Problem requirements: Your reply should reproduce all the data below exactly while excluding the pictures.

Dataset content:
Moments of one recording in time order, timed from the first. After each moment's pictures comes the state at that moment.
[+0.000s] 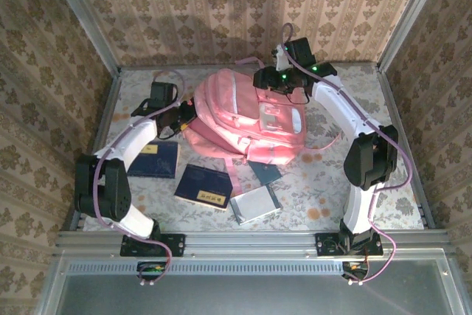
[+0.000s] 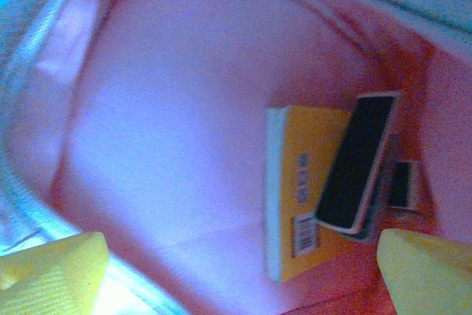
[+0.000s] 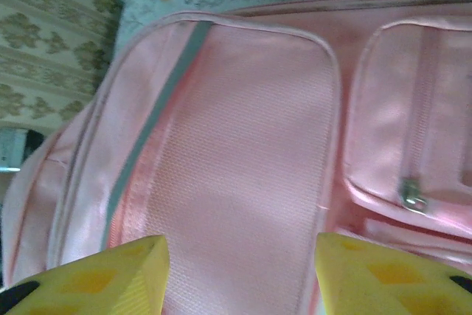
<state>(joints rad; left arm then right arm) -0.25 1.56 1.13 -0.43 0.33 -0.71 0.32 1.89 1.83 -0.72 -0.40 0.45</state>
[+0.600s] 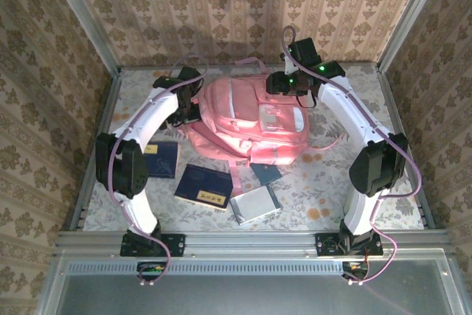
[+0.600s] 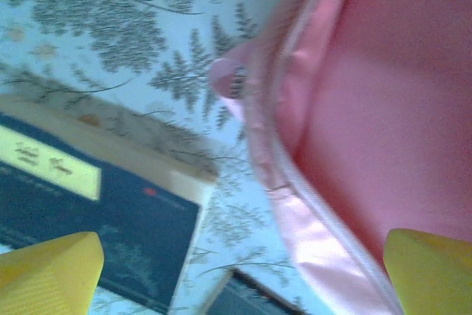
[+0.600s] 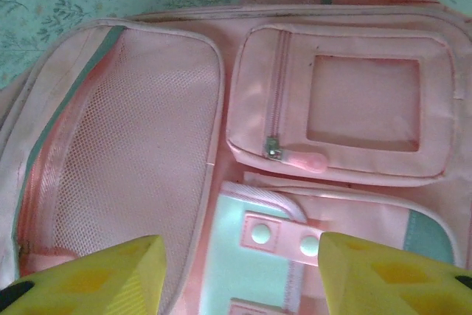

Solution for this exercise:
Moments of one recording in time order, timed from the first. After each moment's pictures comes the state at that moment.
[+0.000s] 
[+0.000s] 
[+0.000s] 
<state>(joints rad; left arm then right arm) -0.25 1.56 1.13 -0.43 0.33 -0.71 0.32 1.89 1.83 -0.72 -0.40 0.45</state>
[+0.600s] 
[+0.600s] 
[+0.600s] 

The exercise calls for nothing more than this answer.